Task goal: Print the line containing "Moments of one", then every line after it through the end of the material, exactly as written and without pictures.

Data extract:
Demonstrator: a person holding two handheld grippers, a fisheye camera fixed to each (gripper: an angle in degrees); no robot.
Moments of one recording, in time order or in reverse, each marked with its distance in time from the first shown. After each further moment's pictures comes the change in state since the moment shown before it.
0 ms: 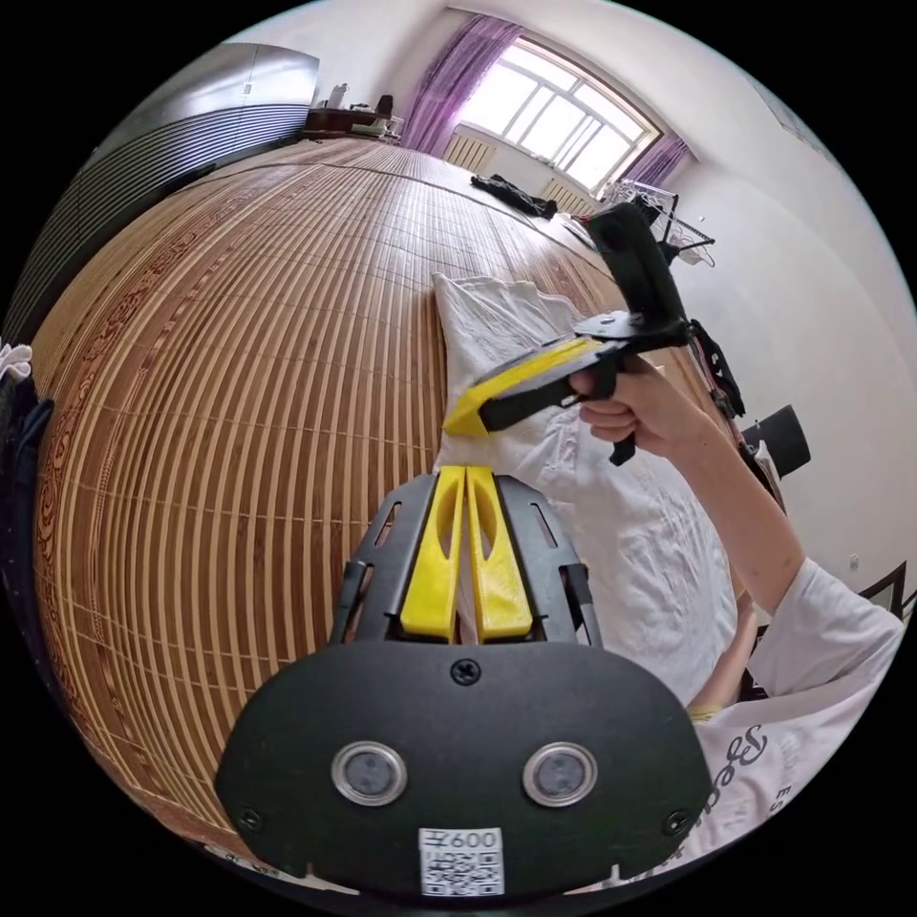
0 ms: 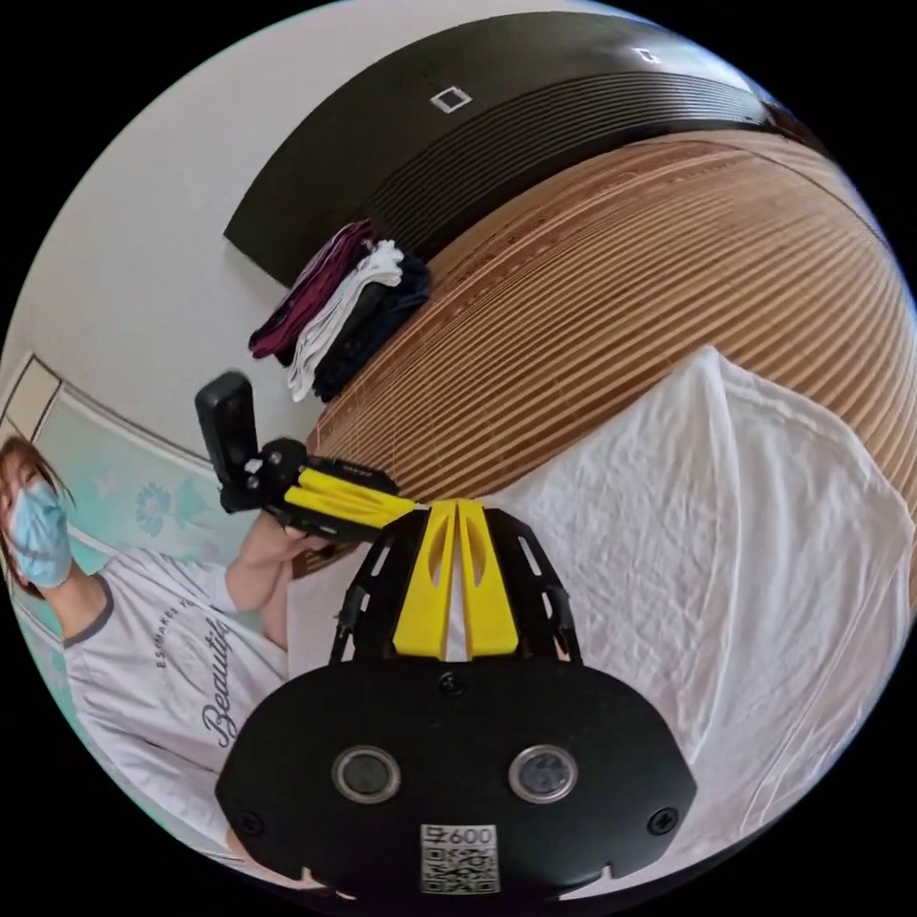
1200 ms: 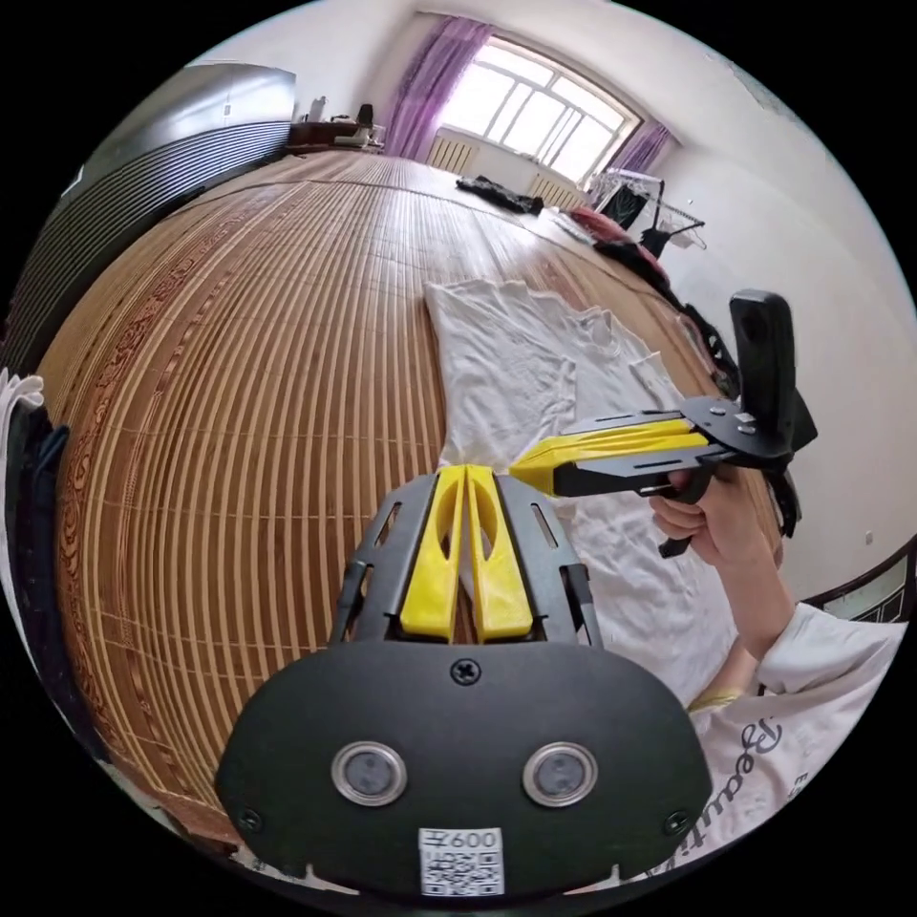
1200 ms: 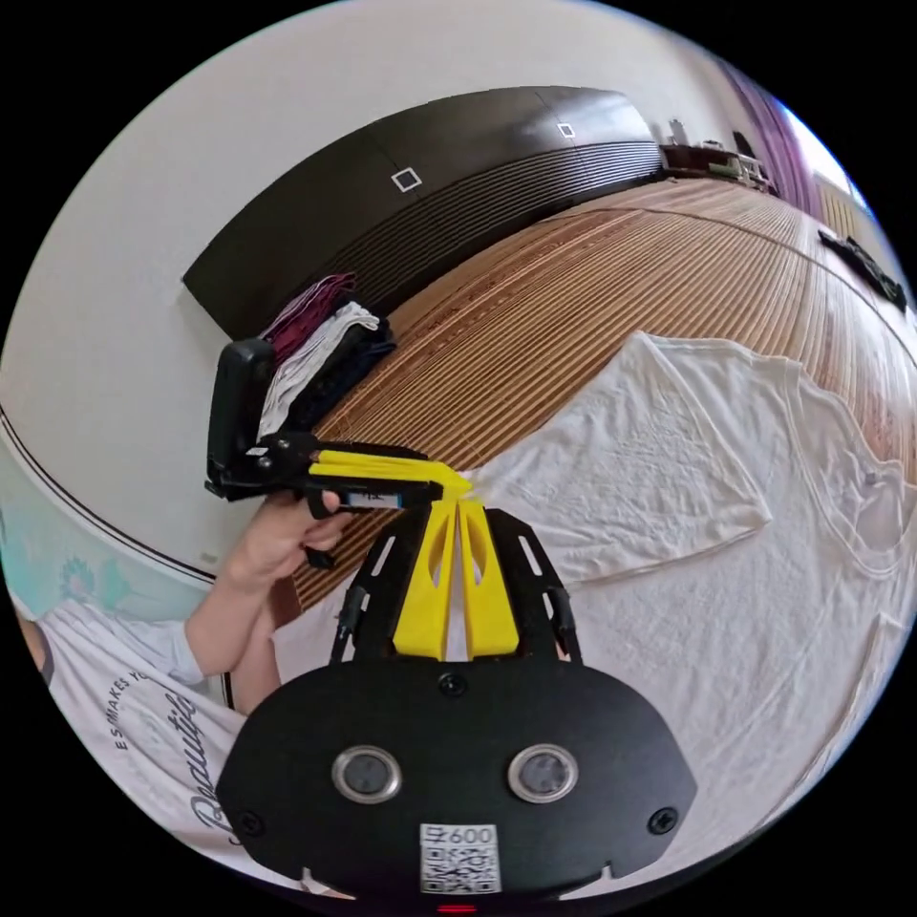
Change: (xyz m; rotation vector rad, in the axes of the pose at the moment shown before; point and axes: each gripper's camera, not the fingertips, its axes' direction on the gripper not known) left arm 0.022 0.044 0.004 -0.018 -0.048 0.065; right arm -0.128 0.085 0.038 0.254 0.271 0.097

Response to this task:
Moments of one recording, in time order or in reverse, each marked with its distance in time from the first shown. After each further moment's pictures comes the change in state since the moment shown before it.
0 ms: 
0 ms: 
1200 ms: 
1200 ms: 
Change: (xyz m; rotation vector rad, in the axes of the pose at the moment shown before; point and axes: each gripper's camera, not the fingertips, its axes' direction on the gripper not known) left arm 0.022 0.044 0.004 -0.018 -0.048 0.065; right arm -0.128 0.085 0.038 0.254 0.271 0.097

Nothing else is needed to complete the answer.